Здание Святейшего Синода.

Фото XIX века

На основании изложенных пунктов Синод выносит следующий вердикт по поводу имяславского учения:

<…> Святейший Синод вполне присоединяется к решению Святейшего Патриарха и священного синода великой Константинопольской Церкви, осудившего новое учение, «как богохульное и еретическое», и с своей стороны умоляет всех, увлекшихся этим учением, оставить ошибочное мудрование и смиренно покориться голосу Матери-Церкви[1528].

Если обличительная часть Послания, содержащая критику в адрес «о. Илариона и его последователей», является достаточно развернутой, то само изложение «православного мудрования» об именах Божиих не может не поражать своей краткостью. Оно сведено автором Послания к трем пунктам:

1. Имя Божие свято, и достопоклоняемо, и вожделенно, потому что оно служит для нас словесным обозначением самого превожделеннейшего и святейшего Существа — Бога, Источника всяких благ. Имя это божественно, потому что открыто нам Богом, говорит нам о Боге, возносит наш ум к Богу и пр. В молитве (особенно Иисусовой) Имя Божие и Сам Бог осознаются нами нераздельно, как бы отождествляются, даже не могут и не должны быть отделены и противопоставлены одно другому; но это только в молитве и только для нашего сердца, в богословствовании же, как и на деле, Имя Божие есть только имя, а не Сам Бог и не Его свойство, название предмета, а не сам предмет, и потому не может быть признано или называемо ни Богом (что было бы бессмысленно и богохульно), ни Божеством, потому что оно не есть и энергия Божия.

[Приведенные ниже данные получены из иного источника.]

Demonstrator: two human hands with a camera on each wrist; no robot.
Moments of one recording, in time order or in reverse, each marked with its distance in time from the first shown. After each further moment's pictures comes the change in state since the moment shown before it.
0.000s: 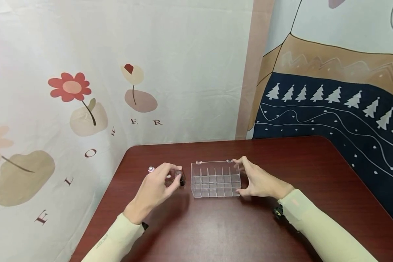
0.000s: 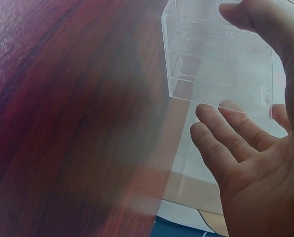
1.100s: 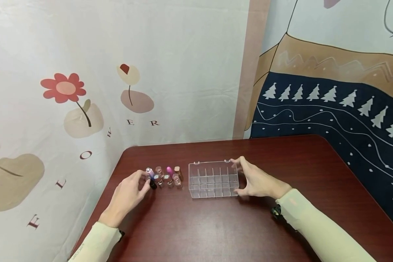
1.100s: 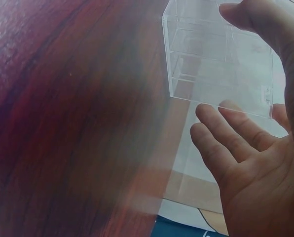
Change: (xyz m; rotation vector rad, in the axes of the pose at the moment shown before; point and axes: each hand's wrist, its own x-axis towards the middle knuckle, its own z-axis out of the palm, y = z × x) left_hand -0.066 -0.076 -0.026 0.176 -0.257 -0.406; right_hand -0.001 0.000 0.001 0.003 -0.004 0.021
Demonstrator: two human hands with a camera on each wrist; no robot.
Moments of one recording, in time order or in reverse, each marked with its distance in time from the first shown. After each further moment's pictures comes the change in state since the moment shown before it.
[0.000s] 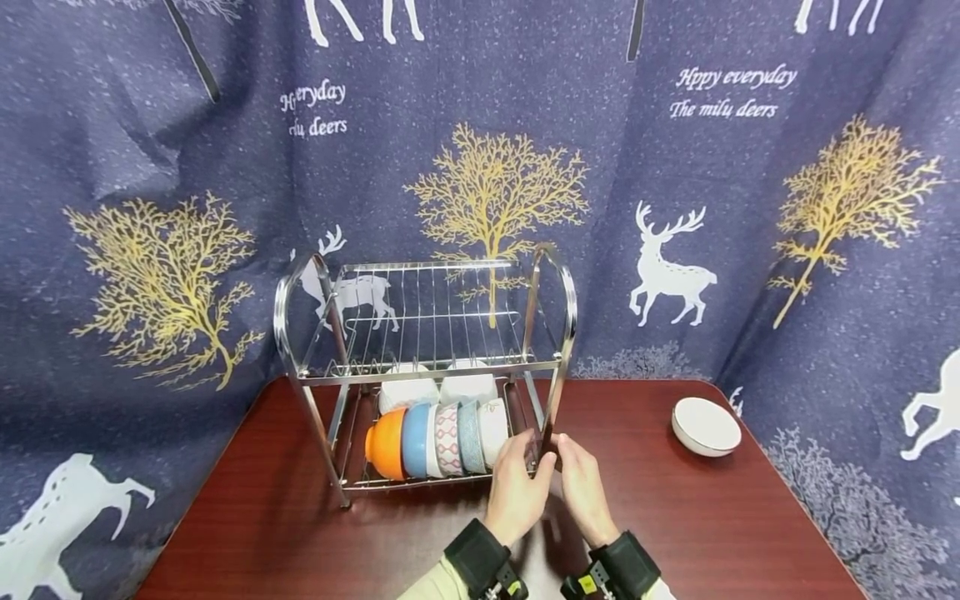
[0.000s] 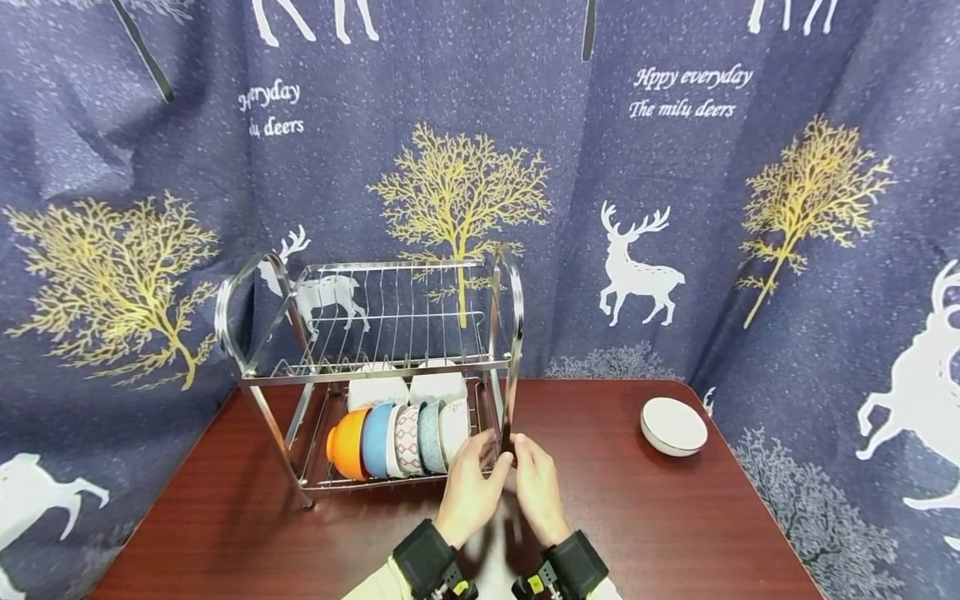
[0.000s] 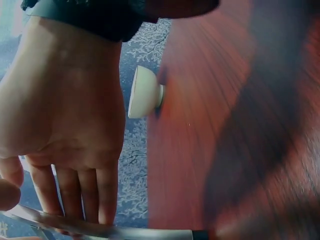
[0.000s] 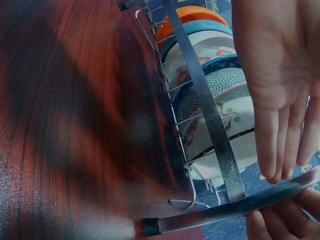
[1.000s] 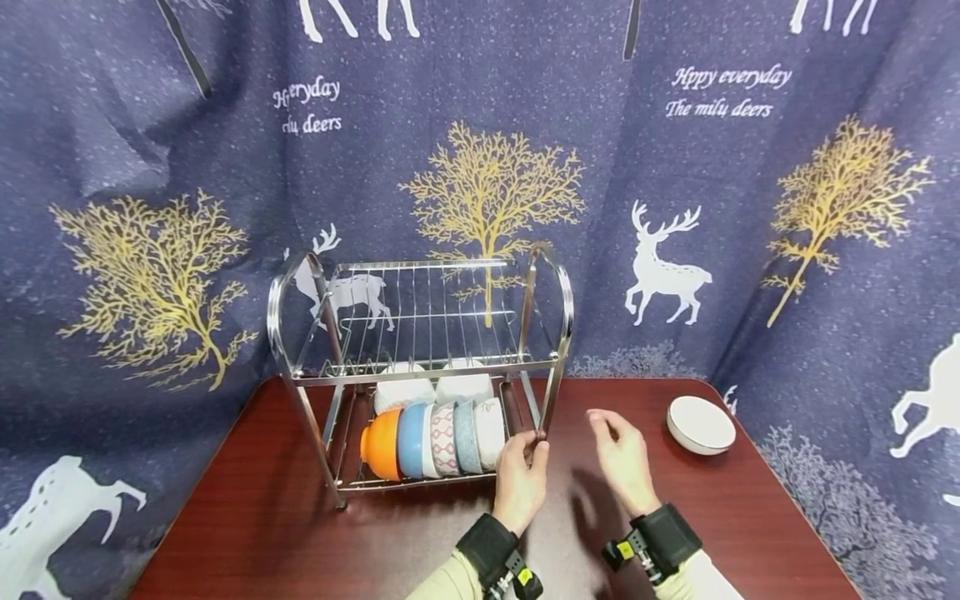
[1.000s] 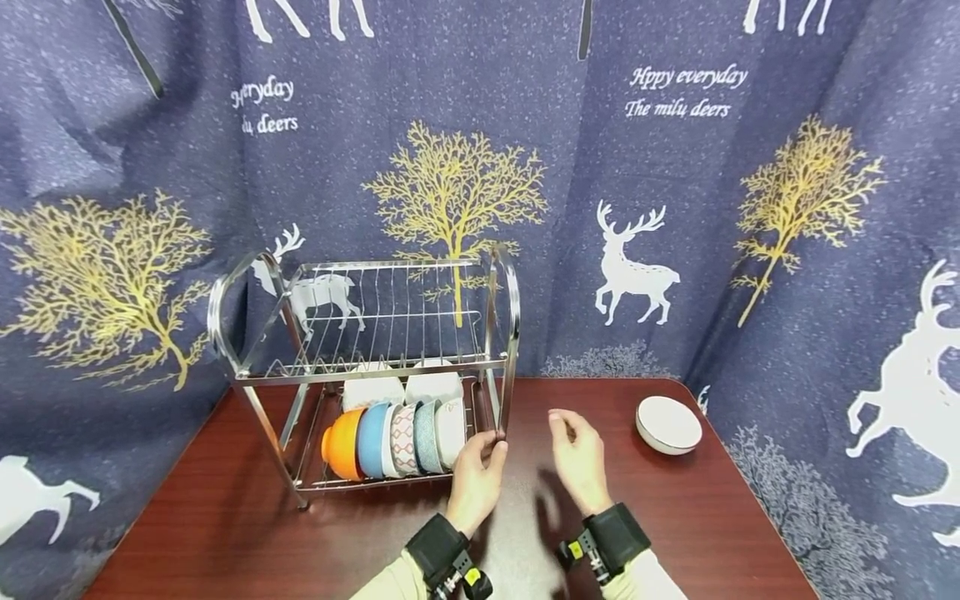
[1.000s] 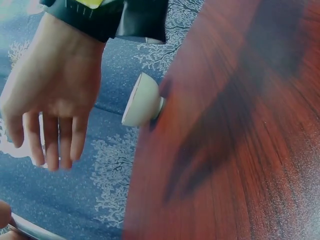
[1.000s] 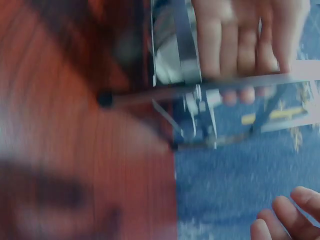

2. Имя Божие, когда произносится в молитве с верою, может творить и чудеса, но не само собою, не вследствие некоей навсегда как бы заключенной в нем или к нему прикрепленной Божественной силы, которая бы действовала уже механически — а так, что Господь, видя веру нашу[1529] и в силу Своего неложного обещания, посылает Свою благодать и ею совершает чудо.